How reproductive technology is changing what it means to be a parent

Four or more parents?

There are other technologies on the horizon that might enable even more people to share genetic parenthood of a baby. Scientists are working hard to turn human skin and blood cells into egg and sperm cells in the lab. They’ve already done this in mice. If they can manage to do it in people, the possibilities for biological parenthood expand even further.

The first application would be to enable same-sex couples to have genetically related children. You could, for example, turn the skin of one man into an egg cell, and fertilize it with the sperm of his partner to create an embryo.

But you could also use the same technology to create another sperm or egg cell from that embryo. In theory, you could do this with sex cells from two couples, ultimately creating an embryo that has four genetic contributors.

Things get even more confusing here, because the four adults would actually be grandparents, and the embryos created in the middle step would be the baby’s parents. Some scientists have said that, technically, these babies would be born orphans. But the way others see it, they’d have four parents.

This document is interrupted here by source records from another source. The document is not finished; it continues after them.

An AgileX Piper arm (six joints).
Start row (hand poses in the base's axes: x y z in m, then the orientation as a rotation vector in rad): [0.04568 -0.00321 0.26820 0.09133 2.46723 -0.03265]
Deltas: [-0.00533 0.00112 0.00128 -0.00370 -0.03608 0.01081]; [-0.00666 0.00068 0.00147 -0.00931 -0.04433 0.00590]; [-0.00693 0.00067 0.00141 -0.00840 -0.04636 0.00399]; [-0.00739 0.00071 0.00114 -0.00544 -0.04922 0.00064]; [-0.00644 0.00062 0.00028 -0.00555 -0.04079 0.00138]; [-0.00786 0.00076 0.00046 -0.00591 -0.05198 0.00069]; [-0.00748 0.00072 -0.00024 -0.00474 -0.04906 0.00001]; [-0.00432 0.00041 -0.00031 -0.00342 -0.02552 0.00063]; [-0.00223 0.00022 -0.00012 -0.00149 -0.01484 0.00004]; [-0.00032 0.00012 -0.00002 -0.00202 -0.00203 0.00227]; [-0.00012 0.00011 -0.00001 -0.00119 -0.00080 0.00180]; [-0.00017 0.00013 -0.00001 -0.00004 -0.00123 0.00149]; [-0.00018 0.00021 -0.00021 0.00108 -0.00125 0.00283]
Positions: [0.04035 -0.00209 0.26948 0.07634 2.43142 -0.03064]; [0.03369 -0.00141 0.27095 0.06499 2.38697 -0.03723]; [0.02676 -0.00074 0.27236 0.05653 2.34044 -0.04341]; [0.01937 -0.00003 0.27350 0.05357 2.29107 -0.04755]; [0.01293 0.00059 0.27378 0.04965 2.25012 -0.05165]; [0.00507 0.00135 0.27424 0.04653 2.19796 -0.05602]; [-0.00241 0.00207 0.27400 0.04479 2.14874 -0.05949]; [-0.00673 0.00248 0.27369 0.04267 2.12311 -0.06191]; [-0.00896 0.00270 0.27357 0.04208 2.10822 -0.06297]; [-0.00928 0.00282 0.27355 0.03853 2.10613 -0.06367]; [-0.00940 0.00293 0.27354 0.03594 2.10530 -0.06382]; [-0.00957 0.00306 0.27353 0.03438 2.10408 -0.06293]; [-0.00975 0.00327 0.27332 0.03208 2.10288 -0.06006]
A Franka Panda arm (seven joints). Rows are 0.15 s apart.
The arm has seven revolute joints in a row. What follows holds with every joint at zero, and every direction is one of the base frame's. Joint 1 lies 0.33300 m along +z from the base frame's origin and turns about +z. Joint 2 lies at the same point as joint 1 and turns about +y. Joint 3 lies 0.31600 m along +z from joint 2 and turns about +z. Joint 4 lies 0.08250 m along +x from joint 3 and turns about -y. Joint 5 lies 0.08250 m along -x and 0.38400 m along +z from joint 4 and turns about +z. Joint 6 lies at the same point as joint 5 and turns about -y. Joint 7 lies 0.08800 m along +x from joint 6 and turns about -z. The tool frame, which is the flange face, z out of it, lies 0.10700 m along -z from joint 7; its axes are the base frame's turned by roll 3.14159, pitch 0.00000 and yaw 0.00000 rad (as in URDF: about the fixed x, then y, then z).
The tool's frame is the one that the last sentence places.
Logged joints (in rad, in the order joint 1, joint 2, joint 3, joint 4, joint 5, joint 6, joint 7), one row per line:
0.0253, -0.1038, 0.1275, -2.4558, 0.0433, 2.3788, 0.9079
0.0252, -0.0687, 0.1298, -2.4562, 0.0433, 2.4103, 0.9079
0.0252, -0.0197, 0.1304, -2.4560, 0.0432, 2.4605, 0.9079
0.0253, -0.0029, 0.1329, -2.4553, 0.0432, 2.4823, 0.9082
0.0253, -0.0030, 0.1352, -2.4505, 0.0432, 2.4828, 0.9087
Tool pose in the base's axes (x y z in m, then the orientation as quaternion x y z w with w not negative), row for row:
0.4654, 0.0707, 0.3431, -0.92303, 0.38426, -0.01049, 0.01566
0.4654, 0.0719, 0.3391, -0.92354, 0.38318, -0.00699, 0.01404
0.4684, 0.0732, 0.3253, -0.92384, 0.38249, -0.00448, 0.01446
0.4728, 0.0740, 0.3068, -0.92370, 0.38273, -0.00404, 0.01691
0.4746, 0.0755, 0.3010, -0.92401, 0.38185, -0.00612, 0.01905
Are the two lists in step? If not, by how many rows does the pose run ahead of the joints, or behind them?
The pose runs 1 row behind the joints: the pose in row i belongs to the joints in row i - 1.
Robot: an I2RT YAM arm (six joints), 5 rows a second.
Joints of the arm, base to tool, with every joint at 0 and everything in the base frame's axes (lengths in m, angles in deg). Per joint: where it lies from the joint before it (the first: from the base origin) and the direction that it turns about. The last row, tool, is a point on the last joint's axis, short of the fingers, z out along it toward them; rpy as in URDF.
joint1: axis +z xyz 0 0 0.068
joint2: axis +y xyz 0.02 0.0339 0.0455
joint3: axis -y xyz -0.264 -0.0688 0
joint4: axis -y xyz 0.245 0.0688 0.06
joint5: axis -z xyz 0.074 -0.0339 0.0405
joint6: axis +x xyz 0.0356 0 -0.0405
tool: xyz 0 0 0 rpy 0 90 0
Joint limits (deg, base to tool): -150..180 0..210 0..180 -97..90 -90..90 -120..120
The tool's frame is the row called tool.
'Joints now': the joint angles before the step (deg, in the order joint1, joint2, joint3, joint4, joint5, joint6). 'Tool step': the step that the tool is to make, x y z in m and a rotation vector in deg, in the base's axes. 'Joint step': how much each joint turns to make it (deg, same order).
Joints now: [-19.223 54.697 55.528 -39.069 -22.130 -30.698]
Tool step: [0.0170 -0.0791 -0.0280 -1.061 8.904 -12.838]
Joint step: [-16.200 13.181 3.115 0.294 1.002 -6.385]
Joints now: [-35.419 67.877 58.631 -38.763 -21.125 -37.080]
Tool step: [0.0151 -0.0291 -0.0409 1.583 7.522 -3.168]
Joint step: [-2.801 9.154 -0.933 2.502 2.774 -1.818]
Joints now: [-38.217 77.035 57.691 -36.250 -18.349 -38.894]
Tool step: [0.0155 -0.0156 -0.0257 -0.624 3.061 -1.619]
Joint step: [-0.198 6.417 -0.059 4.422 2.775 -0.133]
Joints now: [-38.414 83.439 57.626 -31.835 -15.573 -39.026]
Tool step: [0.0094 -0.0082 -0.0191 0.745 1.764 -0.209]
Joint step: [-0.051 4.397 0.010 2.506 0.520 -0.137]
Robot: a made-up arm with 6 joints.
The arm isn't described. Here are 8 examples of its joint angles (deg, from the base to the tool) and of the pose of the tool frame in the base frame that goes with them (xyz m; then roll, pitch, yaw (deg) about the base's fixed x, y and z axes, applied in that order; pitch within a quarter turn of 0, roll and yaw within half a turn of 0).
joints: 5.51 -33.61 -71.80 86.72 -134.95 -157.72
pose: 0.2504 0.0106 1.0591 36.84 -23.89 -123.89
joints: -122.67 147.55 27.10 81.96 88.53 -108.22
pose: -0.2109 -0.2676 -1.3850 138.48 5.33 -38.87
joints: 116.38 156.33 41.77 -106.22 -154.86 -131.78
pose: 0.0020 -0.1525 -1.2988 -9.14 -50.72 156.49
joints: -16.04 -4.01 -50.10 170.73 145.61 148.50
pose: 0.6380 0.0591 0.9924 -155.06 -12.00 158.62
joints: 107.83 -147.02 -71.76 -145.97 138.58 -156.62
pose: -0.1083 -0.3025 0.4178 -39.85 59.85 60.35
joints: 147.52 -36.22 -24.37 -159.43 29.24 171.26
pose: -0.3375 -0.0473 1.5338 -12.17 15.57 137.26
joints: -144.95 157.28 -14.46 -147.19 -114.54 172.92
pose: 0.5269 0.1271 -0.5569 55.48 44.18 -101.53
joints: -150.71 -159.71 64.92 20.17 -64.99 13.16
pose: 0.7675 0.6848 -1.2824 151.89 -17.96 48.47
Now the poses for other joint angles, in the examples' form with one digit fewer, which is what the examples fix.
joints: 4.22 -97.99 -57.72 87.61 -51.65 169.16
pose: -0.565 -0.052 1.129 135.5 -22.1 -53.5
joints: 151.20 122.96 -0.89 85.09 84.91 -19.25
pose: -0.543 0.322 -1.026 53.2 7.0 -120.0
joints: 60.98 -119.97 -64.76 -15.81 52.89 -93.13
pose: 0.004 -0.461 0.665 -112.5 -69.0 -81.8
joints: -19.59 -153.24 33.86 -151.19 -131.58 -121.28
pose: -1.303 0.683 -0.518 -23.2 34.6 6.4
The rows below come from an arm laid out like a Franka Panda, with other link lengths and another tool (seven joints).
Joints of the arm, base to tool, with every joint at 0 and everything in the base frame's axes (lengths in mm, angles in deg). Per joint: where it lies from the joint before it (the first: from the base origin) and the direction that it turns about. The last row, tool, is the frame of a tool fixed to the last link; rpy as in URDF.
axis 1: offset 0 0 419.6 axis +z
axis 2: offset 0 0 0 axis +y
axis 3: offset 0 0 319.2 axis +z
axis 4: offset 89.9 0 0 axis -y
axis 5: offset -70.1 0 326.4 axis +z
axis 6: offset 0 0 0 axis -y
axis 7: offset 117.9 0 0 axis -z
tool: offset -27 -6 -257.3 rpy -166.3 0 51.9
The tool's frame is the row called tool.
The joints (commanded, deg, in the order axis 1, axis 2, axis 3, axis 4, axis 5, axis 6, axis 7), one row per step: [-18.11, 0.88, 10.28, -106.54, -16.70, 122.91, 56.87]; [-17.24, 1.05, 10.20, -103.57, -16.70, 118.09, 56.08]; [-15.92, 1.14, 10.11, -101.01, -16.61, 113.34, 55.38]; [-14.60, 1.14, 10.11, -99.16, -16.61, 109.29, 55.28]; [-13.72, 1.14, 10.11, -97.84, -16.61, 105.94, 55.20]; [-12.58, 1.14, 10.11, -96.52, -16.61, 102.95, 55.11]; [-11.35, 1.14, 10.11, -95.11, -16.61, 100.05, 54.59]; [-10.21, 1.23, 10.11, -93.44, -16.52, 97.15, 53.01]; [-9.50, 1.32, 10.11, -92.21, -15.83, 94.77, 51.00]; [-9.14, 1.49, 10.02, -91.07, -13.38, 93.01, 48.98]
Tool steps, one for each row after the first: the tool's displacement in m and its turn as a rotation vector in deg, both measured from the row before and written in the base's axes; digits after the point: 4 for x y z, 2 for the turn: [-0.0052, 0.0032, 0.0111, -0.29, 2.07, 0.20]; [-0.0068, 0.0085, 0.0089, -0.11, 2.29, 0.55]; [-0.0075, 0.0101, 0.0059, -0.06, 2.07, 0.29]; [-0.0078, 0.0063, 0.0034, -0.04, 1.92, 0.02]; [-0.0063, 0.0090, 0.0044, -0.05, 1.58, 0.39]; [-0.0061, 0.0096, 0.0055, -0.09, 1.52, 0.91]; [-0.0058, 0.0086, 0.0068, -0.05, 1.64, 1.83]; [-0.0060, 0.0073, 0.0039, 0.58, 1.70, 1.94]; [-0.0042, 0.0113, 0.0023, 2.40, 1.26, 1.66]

Of course, a genetic connection is not really what makes someone a parent. A parent is not the supplier of DNA—it is the person who takes care of the child and provides an environment for them to flourish.

You don’t need to be a child’s biological parent to do this. That’s obvious, but it’s also backed up by data collected by Vasanti Jadva, at University College London. Jadva and her colleagues have followed the progress of 223 children born around 2000. While 80 of the children were conceived in the typical way, 51 resulted from egg donation, 50 were conceived with sperm donation, and 42 were gestated by a surrogate. But there was no real difference in the children’s well-being throughout their childhoods.

By the age of two, the children that resulted from donors and surrogates showed no difference in social, emotional, or cognitive development. If anything, they appeared to have more positive relationships with their parents than those conceived in the typical way.

And they weren’t particularly bothered about the circumstances of their conception, either. By the time they were 21 years old, most of them weren’t concerned about having been born through egg or sperm donation or surrogacy, Jadva said at the meeting in Amsterdam.